Give all of the listing again word for word, with images excluded.

* **The data**
"""

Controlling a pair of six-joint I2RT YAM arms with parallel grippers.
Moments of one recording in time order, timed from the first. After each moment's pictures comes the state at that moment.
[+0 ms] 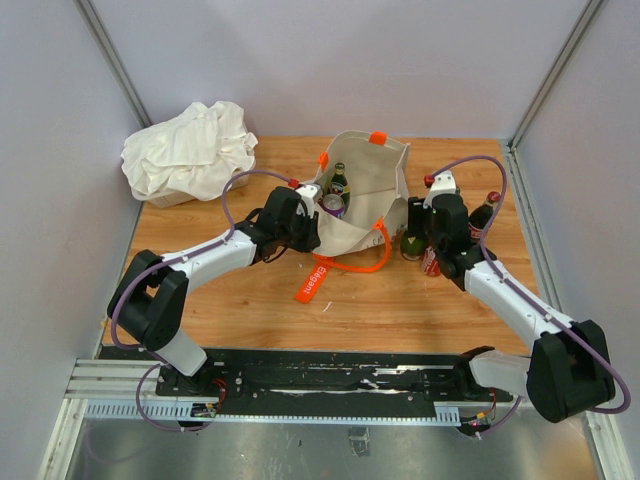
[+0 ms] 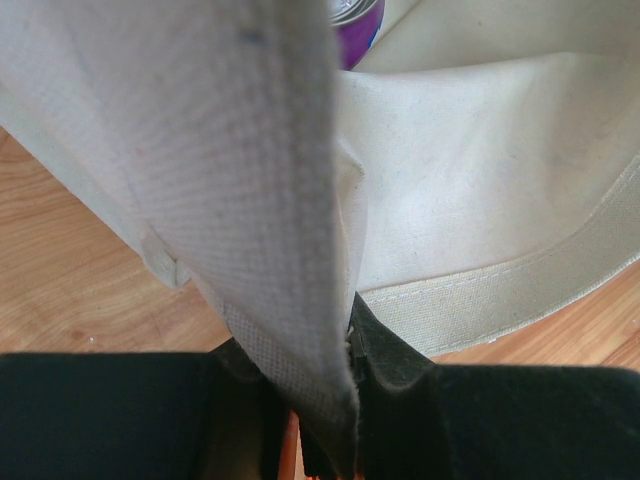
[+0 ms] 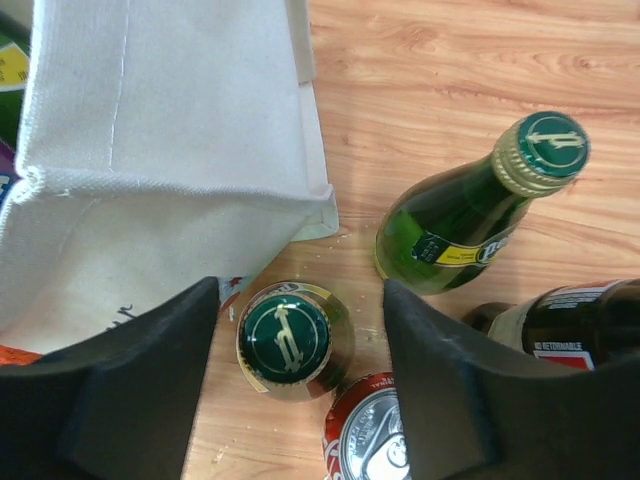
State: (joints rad) left arm -0.60 1.58 0.97 -0.09 0.12 -0.23; right arm 0.35 1.17 0.73 0.03 0.26 0.07
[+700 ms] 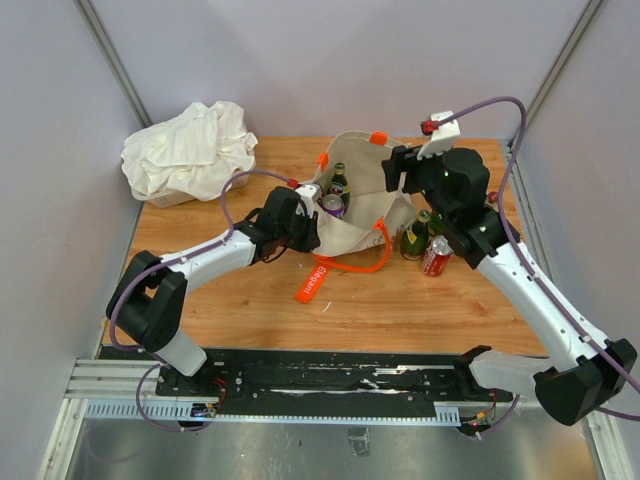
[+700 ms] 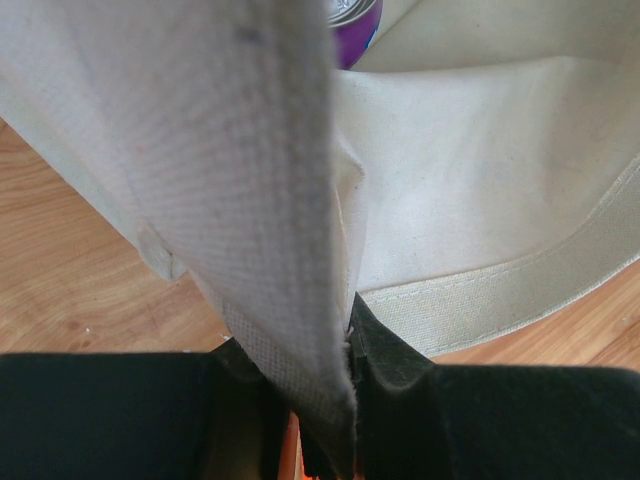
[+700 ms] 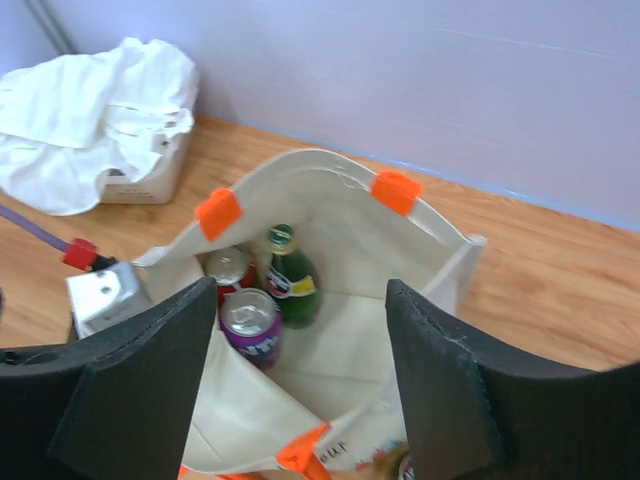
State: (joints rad) left arm -0.60 1.57 0.97 -0.10 0.12 -0.25; right arm 0.53 1.22 1.29 -0.18 0.14 0.07
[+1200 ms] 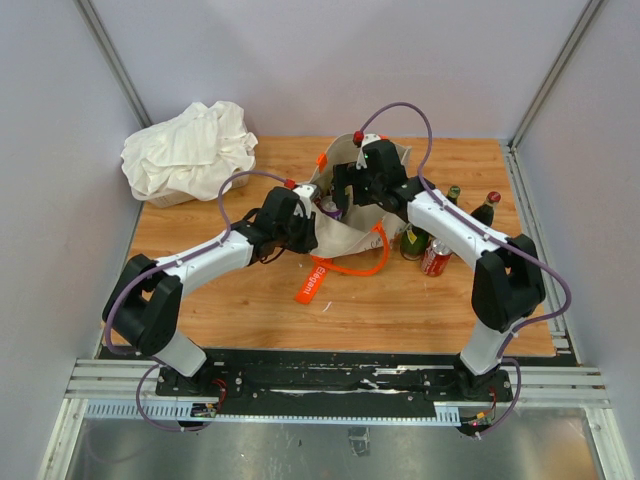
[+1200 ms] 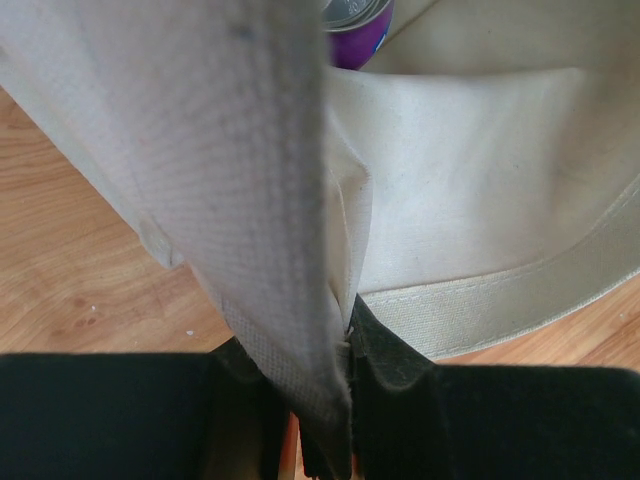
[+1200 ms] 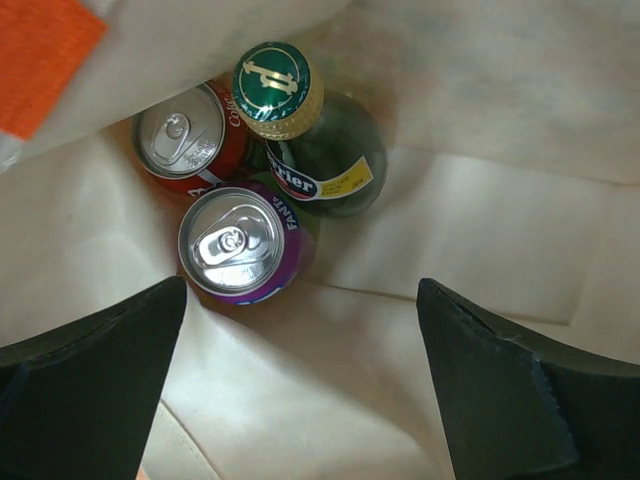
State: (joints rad) left arm -0.60 1.54 0.97 -0.14 0.11 -0.26; right arm 0.54 1.72 1.43 -0.32 0.02 0.23
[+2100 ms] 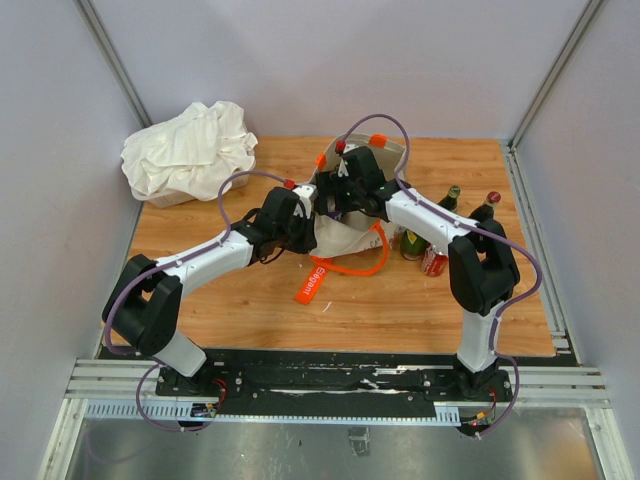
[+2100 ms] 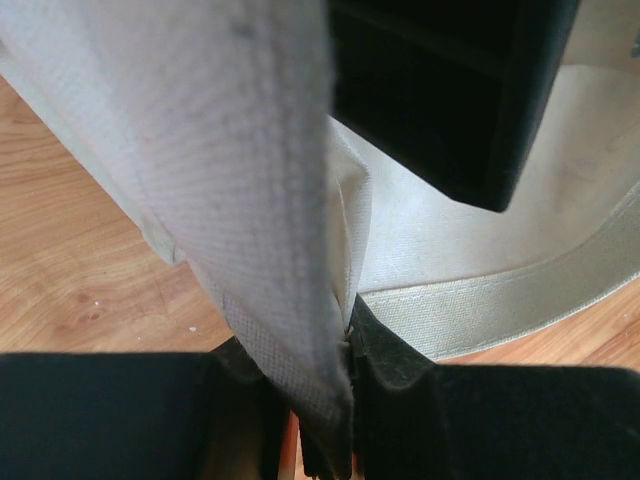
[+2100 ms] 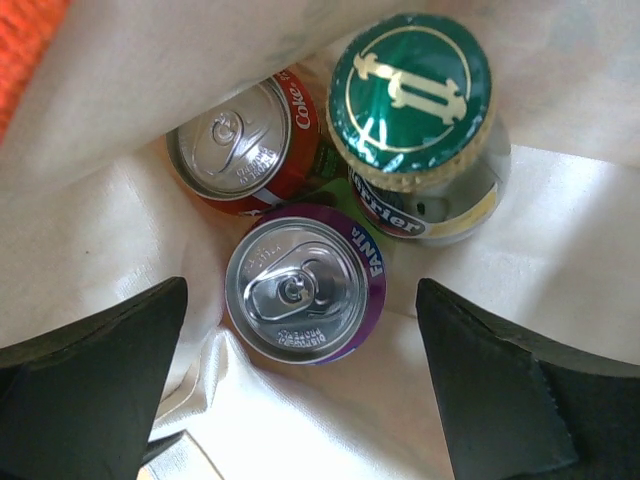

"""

* **Written solution**
Controlling a pair of six-joint I2RT YAM arms with parallel grippers.
Moments of one recording in time order, timed from the first. After each moment's pictures comes the state at that moment.
[+0 ms] 
[+0 ms] 
[+0 ms] 
State: (joints rad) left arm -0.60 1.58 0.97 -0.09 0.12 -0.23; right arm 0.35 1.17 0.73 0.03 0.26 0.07
[+700 ms] 
[+700 ms] 
[+700 ms] 
State: (joints rad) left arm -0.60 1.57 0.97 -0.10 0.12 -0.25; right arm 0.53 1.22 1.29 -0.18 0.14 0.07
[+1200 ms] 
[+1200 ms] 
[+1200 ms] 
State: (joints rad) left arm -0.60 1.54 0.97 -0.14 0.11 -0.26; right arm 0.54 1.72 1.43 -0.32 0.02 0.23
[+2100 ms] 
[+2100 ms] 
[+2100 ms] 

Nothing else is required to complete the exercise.